Department of Computer Science and Engineering, University of Connecticut, Storrs, Connecticut, USA.
J Am Med Inform Assoc. 2014 Mar-Apr;21(2):252-62. doi: 10.1136/amiajnl-2013-002034. Epub 2013 Oct 23.
Integrating data from multiple sources is a crucial and challenging problem. Even though there exist numerous algorithms for record linkage or deduplication, they suffer from either large time needs or restrictions on the number of datasets that they can integrate. In this paper we report efficient sequential and parallel algorithms for record linkage which handle any number of datasets and outperform previous algorithms.
Our algorithms employ hierarchical clustering algorithms as the basis. A key idea that we use is radix sorting on certain attributes to eliminate identical records before any further processing. Another novel idea is to form a graph that links similar records and find the connected components.
Our sequential and parallel algorithms have been tested on a real dataset of 1,083,878 records and synthetic datasets ranging in size from 50,000 to 9,000,000 records. Our sequential algorithm runs at least two times faster, for any dataset, than the previous best-known algorithm, the two-phase algorithm using faster computation of the edit distance (TPA (FCED)). The speedups obtained by our parallel algorithm are almost linear. For example, we get a speedup of 7.5 with 8 cores (residing in a single node), 14.1 with 16 cores (residing in two nodes), and 26.4 with 32 cores (residing in four nodes).
We have compared the performance of our sequential algorithm with TPA (FCED) and found that our algorithm outperforms the previous one. The accuracy is the same as that of this previous best-known algorithm.
整合来自多个来源的数据是一个至关重要且具有挑战性的问题。尽管存在许多用于记录链接或去重的算法,但它们要么需要大量时间,要么受到它们可以整合的数据集数量的限制。在本文中,我们报告了用于记录链接的高效顺序和并行算法,这些算法可以处理任意数量的数据集,并优于以前的算法。

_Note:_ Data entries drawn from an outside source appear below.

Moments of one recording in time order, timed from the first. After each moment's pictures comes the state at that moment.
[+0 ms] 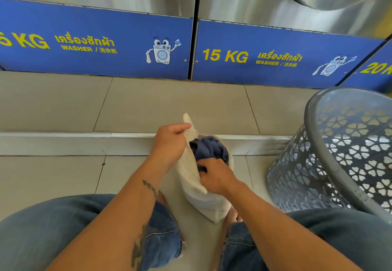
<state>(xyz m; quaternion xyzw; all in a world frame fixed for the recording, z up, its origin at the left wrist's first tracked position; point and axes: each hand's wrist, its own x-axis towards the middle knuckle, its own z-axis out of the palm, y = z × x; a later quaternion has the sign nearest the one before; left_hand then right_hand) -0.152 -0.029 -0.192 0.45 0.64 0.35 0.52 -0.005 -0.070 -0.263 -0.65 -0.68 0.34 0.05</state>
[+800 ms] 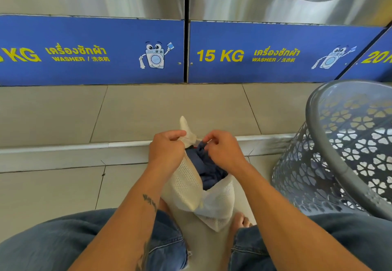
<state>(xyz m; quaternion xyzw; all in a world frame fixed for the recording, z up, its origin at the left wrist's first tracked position) -0.148 -0.024 -0.194 0.44 0.68 0.33 0.48 0.012 -0.019 -0.240 -0.70 -0.54 0.37 0.28</state>
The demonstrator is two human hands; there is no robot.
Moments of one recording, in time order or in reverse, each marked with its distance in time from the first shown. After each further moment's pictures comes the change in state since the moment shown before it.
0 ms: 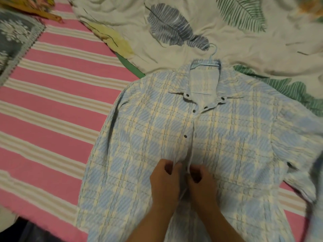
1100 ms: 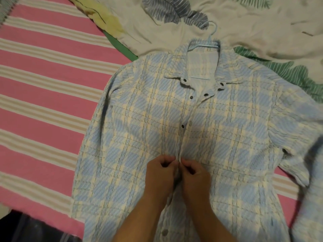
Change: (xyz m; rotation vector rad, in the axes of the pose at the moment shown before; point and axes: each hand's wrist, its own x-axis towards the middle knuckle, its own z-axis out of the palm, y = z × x) left_hand 0.004 -0.001 -0.015 -0.168 -0.241 -0.176; right_hand -0.017 -0.008 0.016 0.106 0.117 -0.007
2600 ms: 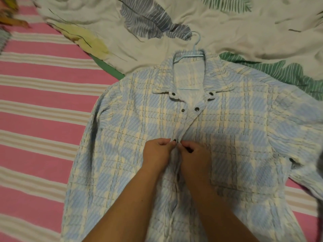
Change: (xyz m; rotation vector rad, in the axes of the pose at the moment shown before) left_hand 0.107 0.048 0.026 0.124 -0.045 0.090; right_hand 0.099 -0.027 0.017 -0.101 0.104 -0.113
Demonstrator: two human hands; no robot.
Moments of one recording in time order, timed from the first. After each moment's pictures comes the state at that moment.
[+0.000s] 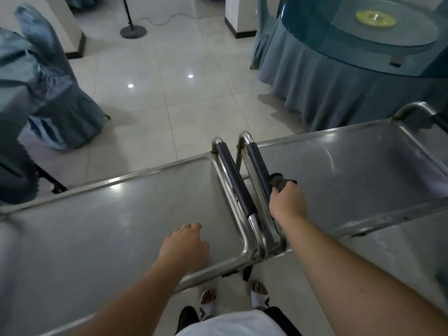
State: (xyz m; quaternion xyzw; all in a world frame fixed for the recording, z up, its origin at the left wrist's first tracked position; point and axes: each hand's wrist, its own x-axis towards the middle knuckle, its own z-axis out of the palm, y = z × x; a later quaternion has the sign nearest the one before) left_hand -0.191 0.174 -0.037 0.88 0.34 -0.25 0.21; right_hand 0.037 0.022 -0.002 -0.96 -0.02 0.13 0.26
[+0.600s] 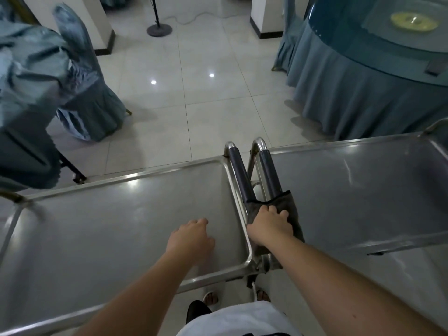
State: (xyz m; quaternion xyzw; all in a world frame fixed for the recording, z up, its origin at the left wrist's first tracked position) left_hand -0.165 0.181 -0.020 0.87 0.38 -0.24 0.20; right_hand 0.003 0.056 -0.011 -0.92 -0.22 0.31 -0.05
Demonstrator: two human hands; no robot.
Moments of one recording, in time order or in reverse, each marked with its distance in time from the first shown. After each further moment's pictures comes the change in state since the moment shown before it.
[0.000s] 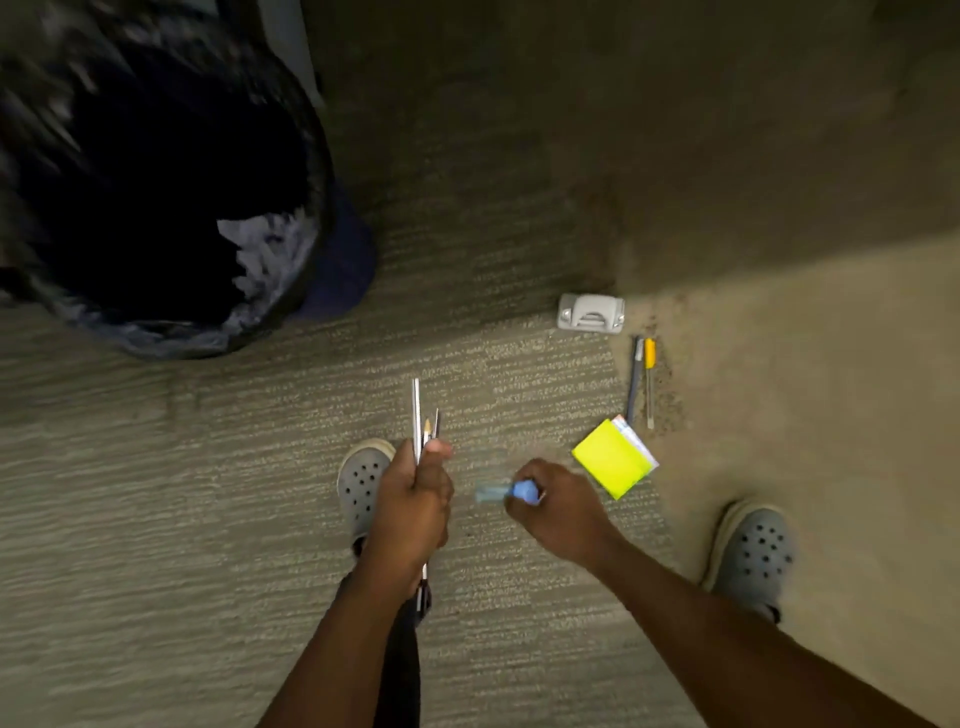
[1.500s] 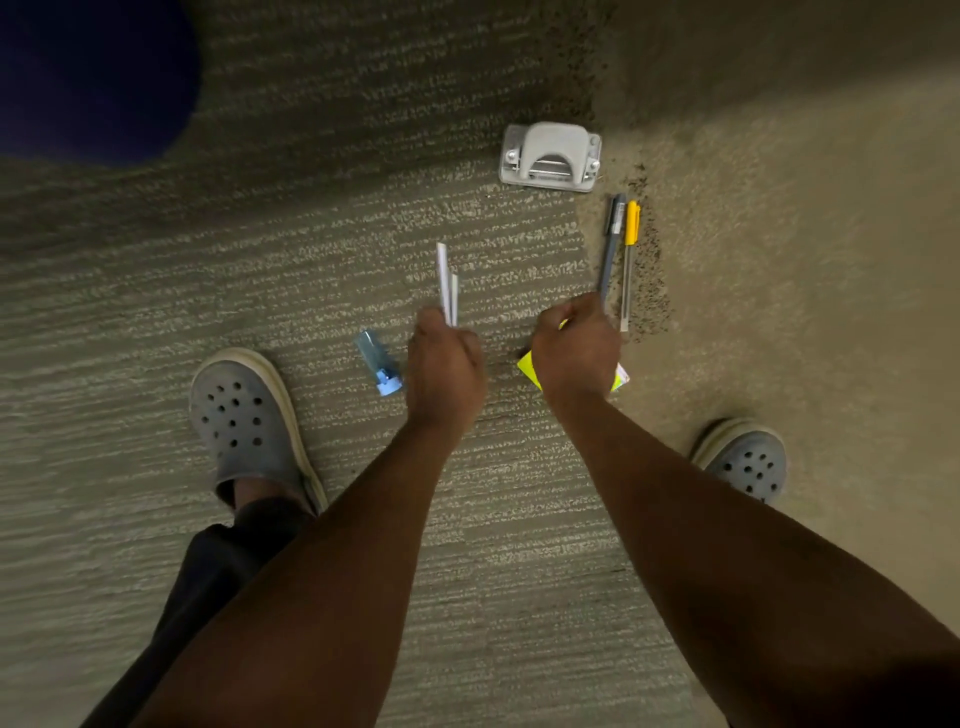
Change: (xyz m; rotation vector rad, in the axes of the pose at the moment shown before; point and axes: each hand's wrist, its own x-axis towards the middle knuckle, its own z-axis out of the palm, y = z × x) left_hand 0.137 -0.126 0.145 0.725 0.175 0.415; right_hand 0.108 0.106 -0.008 -0.037 0.627 0.405
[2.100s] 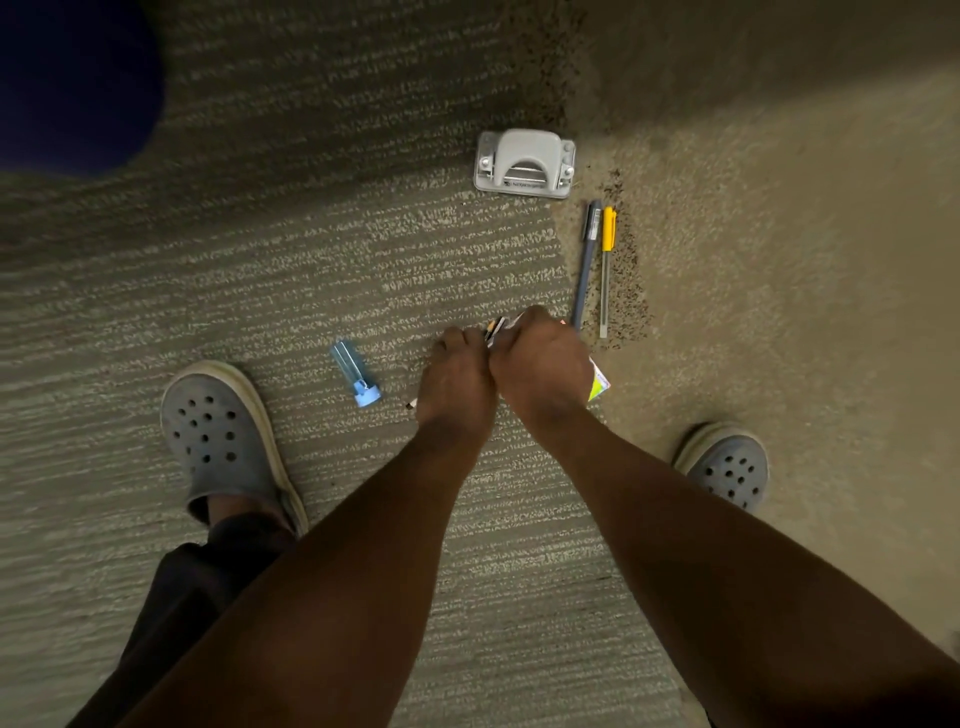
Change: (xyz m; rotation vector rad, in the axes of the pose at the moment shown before) left_hand -0.005 0.019 0.032 0.406 -0.282 0.092; right_hand -0.002 -0.002 0.001 -0.309 -0.180 -0.163
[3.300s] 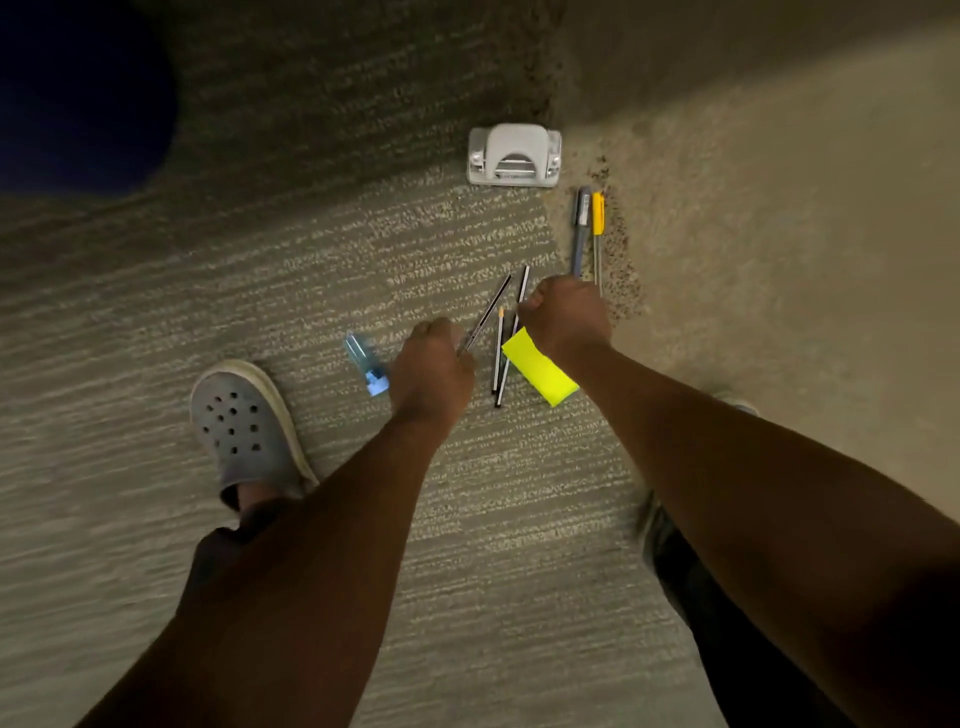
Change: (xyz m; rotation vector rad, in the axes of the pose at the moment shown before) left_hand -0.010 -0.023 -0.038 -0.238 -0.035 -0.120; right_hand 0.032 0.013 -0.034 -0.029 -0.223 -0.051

我们的算法采用层次聚类算法作为基础。我们使用的一个关键思想是对某些属性进行基数排序,以在进行任何进一步处理之前消除相同的记录。另一个新颖的想法是形成一个链接相似记录并找到连通分量的图。
我们的顺序和并行算法已经在一个包含 1,083,878 条记录的真实数据集和大小从 50,000 到 9,000,000 条记录的合成数据集上进行了测试。对于任何数据集,我们的顺序算法的运行速度至少比以前最快的算法(使用更快的编辑距离计算的两阶段算法(TPA (FCED))快两倍。我们的并行算法获得的加速几乎是线性的。例如,我们使用 8 核(驻留在单个节点中)获得 7.5 的加速,使用 16 核(驻留在两个节点中)获得 14.1 的加速,使用 32 核(驻留在四个节点中)获得 26.4 的加速。
我们比较了我们的顺序算法与 TPA (FCED) 的性能,发现我们的算法优于以前的算法。准确性与以前最快的算法相同。